Understanding probabilistic interpretation of linear regression

179 Views Asked by At

I want to fully understand the probabilistic interpretation. As in, I know once we have a probabilistic model, we differentiate for maximum likelihood and find the weights/regressors but what i really find difficult to grasp is how exactly are we developing a probabilistic model for linear regression. I have see that initially we we write: $y_i=\epsilon_i +w^Tx_i$.---------(1)
Here i want to know what is $y_i$? Is it the observed value? Then how come we model it as random? Where is the randomness coming from? What is $\epsilon_i$? Is it error or noise?
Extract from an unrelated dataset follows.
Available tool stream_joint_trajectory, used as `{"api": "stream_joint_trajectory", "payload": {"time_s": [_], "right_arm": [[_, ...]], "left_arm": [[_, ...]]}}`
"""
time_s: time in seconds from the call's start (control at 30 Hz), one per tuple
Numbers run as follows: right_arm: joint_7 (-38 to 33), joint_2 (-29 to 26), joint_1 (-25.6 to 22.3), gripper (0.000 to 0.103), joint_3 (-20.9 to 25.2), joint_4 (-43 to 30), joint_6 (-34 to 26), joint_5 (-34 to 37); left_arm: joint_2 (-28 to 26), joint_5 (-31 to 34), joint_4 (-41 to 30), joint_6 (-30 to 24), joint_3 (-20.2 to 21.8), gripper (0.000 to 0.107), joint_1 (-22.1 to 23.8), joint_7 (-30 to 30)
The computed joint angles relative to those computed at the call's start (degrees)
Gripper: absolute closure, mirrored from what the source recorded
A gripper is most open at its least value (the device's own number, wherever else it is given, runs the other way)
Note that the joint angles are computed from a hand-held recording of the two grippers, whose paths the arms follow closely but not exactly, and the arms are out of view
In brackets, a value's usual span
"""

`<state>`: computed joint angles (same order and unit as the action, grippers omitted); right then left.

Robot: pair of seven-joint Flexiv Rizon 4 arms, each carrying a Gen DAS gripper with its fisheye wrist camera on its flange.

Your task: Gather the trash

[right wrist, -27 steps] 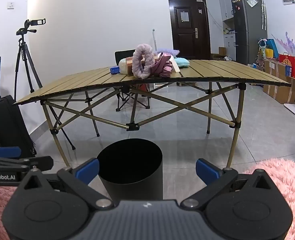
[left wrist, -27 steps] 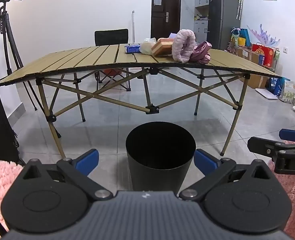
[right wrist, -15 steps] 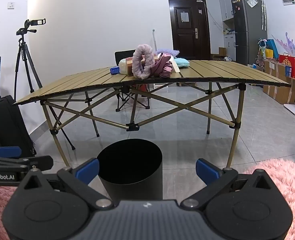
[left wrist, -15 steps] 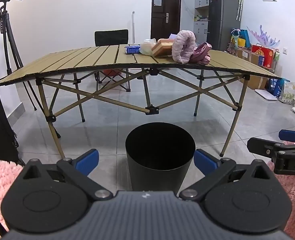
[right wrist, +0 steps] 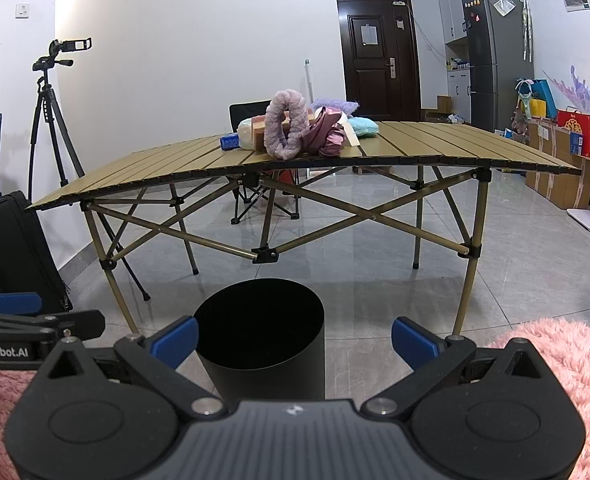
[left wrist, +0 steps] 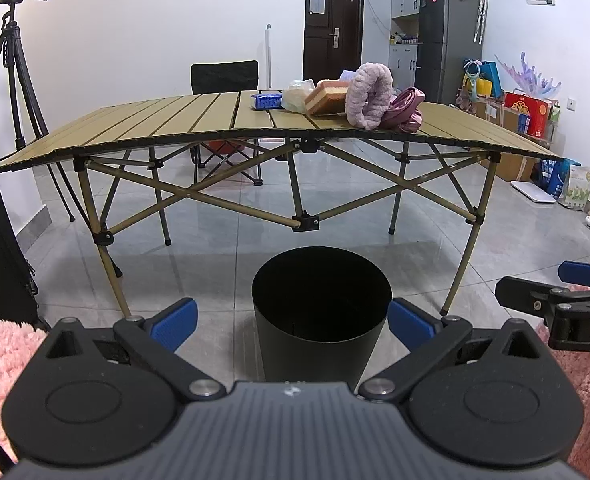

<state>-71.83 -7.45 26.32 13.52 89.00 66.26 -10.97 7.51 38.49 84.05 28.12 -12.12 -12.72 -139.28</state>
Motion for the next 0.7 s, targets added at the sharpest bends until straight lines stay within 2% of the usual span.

please correct if i am wrong:

What i understand is our measured data is noisy. i.e for the same $x_i, y_i$ can vary on a different draw of samples, which is due to some inherent randomness in $y_i$. And this randomness is what we are quantifying using $\epsilon_i \sim N(0,\sigma^2)$. Hence $y_i$ is a normal random variable given $x_i$ and it has mean $w^Tx_i$ so we want to maximize the likelihood, meaning maximize the probability that $y_i$ takes the value which we have in our current experimental data, given xi and this probability happens to be parameterized by w due to (1).

2

There are 2 best solutions below

1
On

Your two questions cancel each other out: the randomness is coming from $\varepsilon_i$. In the probabilistic interpretation of linear regression we assume that the data is being generated by an unknown linear model $w^T x_i$ plus IID Gaussian noise $\varepsilon_i$, which we assume has mean zero and a fixed variance $\sigma^2$ which will turn out to be irrelevant. This means that the log likelihood of observing some data points $y_1, \dots y_k$ under the assumption that the weight vector is $w$ is proportional to $- \sum (y_i - w^T x_i)^2$, so the maximum likelihood estimate for $w$ is given by maximizing this expression, which means minimizing the sum of squares.

1
On

In this regression model $x_i$ is deterministic, and not noisy. It is the point at which you perform the measurement. $y_i$ is the noisy result of the measurement and is indeed the observed value. Sometimes I like to think of it as if the true measurement $y^{true}_i$ is viewed through an instrument that is noisy, so that each time we make the observation at the same point $x_i$, the instrument gives us a different value of $y_i$ that is near, but not at, the true value $y^{true}_i$. So you can interpret $\epsilon$ as the random behavior of the instrument, which is different at each observation (even if the observation is at the same $x$).